Create a query object with time ranges bounded.

Given a query dict and a start/end datetime object, return a new query object with the correct time ranges bounded. Relies on orig_query containing at least one @timestamp field to indicate where the time ranges should be inserted.

If orig_query is querying records that contain both a “start” and “end” time (e.g., a job) rather than a discrete point in time (e.g., a sampled metric), start_key and end_key can be used to modify the query to return all records that overlapped with the interval specified by start_time and end_time.

Parameters:
  • orig_query (dict) – A query object containing at least one @timestamp field.
  • start (datetime.datetime) – lower bound for query (inclusive)
  • end (datetime.datetime) – upper bound for query (exclusive)
  • start_key (str) – The key containing a timestamp against which a time range query should be applied.
  • end_key (str) – The key containing a timestamp against which the upper bound of the time range should be applied. If None, treat start_key as a single point in time rather than the start of a recorded process.
Returns:

A query object with all instances of @timestamp bounded by start and end.

Return type:

dict

tokio.connectors.es.mutate_query(mutable_query, field, value, term='term')[source]

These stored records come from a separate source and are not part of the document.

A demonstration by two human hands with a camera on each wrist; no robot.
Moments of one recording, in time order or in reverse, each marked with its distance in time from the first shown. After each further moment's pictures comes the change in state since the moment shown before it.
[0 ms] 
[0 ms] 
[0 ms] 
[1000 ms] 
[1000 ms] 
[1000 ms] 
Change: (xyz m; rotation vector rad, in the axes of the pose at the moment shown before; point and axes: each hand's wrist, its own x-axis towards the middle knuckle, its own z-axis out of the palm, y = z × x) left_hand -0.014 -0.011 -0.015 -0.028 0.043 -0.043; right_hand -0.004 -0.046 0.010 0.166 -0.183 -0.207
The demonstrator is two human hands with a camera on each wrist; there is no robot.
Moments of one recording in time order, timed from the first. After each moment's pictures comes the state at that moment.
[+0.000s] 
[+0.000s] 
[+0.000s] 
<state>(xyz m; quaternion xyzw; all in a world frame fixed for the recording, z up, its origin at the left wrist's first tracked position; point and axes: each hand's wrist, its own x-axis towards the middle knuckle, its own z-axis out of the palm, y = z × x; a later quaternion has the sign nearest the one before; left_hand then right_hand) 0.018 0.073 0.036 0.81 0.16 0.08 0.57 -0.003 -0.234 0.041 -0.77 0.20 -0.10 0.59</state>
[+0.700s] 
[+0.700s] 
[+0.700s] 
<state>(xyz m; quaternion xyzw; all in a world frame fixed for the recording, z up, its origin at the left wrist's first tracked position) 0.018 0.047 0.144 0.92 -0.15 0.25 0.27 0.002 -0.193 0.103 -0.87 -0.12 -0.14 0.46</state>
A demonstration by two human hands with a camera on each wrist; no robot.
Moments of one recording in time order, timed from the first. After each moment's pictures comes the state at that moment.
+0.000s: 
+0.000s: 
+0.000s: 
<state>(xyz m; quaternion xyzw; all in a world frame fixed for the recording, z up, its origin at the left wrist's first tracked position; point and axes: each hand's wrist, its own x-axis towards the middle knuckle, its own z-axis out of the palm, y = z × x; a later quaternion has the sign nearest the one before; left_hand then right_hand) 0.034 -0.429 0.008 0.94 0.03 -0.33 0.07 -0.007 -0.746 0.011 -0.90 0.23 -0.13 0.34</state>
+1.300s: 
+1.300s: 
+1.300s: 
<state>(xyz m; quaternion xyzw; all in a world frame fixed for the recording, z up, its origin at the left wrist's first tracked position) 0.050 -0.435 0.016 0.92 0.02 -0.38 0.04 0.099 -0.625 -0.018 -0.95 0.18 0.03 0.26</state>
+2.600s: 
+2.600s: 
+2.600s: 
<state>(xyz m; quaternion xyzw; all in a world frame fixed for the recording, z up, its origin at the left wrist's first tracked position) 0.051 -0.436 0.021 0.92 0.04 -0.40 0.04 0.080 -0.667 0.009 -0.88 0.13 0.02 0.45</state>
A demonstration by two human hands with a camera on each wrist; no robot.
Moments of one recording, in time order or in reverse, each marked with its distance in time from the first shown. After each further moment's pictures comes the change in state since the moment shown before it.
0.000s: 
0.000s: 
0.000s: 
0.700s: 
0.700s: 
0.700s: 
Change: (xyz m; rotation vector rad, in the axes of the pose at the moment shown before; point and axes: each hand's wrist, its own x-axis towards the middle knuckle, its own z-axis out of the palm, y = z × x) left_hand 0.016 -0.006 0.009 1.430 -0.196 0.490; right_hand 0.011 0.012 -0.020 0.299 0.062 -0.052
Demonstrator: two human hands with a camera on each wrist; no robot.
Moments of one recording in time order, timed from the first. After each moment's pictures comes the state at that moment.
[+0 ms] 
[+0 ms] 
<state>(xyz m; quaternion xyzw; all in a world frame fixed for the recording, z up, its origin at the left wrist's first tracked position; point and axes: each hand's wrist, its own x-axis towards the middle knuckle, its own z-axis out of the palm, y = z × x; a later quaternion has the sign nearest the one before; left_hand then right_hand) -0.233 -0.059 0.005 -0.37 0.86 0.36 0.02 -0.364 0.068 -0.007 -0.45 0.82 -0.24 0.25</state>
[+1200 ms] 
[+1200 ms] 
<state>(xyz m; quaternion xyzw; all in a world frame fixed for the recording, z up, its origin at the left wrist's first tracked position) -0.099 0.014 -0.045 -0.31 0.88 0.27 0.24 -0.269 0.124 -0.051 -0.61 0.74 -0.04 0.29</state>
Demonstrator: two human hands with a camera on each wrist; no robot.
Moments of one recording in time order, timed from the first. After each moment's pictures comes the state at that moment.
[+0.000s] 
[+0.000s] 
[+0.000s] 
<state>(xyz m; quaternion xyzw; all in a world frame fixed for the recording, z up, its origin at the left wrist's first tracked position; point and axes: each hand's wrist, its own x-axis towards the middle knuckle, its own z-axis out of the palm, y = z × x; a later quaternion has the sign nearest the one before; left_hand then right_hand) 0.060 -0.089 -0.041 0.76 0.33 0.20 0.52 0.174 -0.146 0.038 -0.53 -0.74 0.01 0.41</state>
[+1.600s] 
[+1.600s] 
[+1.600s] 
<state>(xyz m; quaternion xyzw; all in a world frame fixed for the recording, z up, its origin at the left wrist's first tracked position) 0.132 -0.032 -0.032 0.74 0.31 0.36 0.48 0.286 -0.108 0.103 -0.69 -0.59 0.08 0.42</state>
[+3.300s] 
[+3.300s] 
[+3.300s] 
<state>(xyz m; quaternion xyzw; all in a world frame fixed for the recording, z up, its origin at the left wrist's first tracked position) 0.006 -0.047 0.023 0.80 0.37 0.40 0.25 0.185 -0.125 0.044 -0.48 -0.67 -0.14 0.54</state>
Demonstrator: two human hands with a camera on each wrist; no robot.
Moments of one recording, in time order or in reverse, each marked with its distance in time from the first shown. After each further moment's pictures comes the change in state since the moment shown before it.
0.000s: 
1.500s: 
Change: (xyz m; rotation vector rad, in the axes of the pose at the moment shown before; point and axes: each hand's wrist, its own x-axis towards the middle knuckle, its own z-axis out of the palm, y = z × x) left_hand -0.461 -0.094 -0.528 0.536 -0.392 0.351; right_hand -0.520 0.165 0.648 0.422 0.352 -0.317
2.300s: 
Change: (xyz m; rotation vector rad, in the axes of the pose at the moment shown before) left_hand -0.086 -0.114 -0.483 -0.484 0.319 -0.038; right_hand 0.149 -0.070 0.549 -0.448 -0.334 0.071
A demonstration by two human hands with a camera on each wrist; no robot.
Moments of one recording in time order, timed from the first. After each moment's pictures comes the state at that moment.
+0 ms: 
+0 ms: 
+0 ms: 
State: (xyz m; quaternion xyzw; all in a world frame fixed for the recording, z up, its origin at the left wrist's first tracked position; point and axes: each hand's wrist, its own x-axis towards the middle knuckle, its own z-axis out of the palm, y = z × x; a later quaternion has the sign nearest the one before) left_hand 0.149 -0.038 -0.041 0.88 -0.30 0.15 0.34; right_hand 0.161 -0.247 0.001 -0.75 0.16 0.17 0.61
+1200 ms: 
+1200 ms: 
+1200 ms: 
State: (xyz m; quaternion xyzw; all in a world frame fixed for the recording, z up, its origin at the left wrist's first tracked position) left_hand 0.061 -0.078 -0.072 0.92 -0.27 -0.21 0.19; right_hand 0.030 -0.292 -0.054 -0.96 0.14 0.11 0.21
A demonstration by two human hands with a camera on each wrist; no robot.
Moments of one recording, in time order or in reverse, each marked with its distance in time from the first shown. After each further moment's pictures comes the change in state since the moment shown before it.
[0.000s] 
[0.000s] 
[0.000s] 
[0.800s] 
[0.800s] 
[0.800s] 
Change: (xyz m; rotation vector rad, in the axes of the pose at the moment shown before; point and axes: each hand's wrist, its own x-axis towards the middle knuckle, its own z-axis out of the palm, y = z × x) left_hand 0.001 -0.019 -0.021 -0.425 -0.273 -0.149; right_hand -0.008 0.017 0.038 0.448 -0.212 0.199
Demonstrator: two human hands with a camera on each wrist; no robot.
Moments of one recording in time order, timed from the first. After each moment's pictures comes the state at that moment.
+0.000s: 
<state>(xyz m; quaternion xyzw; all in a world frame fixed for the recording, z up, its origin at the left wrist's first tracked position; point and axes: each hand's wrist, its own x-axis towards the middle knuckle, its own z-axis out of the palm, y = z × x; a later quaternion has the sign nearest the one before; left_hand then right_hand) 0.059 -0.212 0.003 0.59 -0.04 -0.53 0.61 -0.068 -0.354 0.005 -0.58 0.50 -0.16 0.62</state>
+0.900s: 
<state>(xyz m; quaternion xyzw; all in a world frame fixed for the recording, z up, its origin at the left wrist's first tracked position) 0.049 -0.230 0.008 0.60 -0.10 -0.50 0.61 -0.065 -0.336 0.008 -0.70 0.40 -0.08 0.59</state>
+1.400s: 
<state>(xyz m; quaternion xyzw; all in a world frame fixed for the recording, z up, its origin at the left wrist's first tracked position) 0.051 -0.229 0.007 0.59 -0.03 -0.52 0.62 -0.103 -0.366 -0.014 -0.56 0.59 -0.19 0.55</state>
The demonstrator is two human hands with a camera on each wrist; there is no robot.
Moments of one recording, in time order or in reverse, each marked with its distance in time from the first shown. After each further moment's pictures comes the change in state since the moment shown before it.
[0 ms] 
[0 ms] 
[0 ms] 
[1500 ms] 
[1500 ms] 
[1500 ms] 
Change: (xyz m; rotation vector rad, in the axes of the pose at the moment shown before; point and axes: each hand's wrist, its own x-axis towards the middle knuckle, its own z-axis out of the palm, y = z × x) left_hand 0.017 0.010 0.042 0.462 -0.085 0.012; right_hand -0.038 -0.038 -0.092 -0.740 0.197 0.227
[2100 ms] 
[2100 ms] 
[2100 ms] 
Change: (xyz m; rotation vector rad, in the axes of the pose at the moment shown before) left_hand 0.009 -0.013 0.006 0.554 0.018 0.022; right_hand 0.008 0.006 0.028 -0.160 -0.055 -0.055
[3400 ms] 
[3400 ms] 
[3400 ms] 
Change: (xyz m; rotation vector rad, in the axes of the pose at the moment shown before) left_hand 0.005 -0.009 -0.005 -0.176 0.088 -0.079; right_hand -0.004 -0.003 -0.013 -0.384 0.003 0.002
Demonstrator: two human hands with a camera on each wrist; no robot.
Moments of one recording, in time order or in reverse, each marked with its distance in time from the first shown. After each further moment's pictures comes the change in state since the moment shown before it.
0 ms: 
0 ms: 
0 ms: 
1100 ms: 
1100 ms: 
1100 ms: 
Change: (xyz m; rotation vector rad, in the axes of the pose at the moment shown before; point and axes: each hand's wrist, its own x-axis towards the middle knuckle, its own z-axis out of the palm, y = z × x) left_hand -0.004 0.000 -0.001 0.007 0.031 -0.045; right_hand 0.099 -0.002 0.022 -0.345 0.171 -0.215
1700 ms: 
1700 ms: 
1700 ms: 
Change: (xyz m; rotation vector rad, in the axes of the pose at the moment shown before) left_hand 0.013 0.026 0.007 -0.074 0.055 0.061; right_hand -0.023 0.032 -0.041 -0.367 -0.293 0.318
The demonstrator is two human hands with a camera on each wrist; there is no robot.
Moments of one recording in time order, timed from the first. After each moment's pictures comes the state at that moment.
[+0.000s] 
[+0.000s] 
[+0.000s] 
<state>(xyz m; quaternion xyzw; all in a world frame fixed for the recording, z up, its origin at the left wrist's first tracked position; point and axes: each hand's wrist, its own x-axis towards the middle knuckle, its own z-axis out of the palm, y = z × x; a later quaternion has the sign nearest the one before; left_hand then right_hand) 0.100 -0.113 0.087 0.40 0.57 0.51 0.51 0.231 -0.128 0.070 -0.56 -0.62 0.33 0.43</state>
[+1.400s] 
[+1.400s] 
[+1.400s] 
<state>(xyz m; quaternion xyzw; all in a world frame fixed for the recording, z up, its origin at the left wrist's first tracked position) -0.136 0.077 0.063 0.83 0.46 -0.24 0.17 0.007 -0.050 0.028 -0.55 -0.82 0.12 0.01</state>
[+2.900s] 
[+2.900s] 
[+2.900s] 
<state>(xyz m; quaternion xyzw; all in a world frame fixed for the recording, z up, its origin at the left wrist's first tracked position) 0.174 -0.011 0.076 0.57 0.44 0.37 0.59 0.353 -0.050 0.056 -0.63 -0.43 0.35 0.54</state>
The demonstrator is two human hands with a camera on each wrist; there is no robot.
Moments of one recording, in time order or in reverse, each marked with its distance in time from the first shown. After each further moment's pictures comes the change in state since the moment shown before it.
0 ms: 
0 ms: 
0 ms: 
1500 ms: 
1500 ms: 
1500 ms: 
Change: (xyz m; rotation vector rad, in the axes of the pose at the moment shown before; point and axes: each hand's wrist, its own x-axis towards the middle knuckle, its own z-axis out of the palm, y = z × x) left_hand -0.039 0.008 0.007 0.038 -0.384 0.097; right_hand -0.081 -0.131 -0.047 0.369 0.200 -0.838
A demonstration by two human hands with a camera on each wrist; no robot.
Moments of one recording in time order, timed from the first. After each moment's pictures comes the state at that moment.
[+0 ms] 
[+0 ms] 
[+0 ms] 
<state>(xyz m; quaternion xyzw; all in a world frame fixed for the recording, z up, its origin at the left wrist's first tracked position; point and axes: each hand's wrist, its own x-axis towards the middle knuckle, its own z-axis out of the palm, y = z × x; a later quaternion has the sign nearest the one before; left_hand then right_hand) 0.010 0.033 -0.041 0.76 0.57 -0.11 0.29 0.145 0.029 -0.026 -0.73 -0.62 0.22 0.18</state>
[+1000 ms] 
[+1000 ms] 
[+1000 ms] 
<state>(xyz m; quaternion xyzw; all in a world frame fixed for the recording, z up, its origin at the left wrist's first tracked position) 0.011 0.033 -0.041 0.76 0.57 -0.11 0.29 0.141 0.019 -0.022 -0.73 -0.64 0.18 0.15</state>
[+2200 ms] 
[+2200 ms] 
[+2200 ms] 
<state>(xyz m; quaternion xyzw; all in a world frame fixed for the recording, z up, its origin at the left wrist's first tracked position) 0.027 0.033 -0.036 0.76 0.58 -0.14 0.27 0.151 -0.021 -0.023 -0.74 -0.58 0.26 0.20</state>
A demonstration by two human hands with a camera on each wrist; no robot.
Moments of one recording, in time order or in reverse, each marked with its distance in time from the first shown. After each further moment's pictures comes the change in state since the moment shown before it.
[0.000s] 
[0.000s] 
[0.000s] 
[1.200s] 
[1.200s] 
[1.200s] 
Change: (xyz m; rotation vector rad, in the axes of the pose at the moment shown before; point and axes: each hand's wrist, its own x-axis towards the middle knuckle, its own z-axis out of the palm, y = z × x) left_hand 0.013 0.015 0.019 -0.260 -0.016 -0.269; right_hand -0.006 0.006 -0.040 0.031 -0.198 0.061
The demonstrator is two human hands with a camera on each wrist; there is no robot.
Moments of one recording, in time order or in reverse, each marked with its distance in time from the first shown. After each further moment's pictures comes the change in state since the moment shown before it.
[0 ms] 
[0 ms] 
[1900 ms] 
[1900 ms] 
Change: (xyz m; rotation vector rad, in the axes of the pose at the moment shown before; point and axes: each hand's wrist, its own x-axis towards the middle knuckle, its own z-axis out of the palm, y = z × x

Inserts a new condition into a query object

See https://www.elastic.co/guide/en/elasticsearch/reference/current/term-level-queries.html for complete documentation.

Parameters:
  • mutable_query (dict) – a query object to be modified
  • field (str) – the field to which a term query will be applied
  • value – the value to match for the term query
  • term (str) – one of the following: term, terms, terms_set, range, exists, prefix, wildcard, regexp, fuzzy, type, ids.
Returns:

Nothing. mutable_query is updated in place.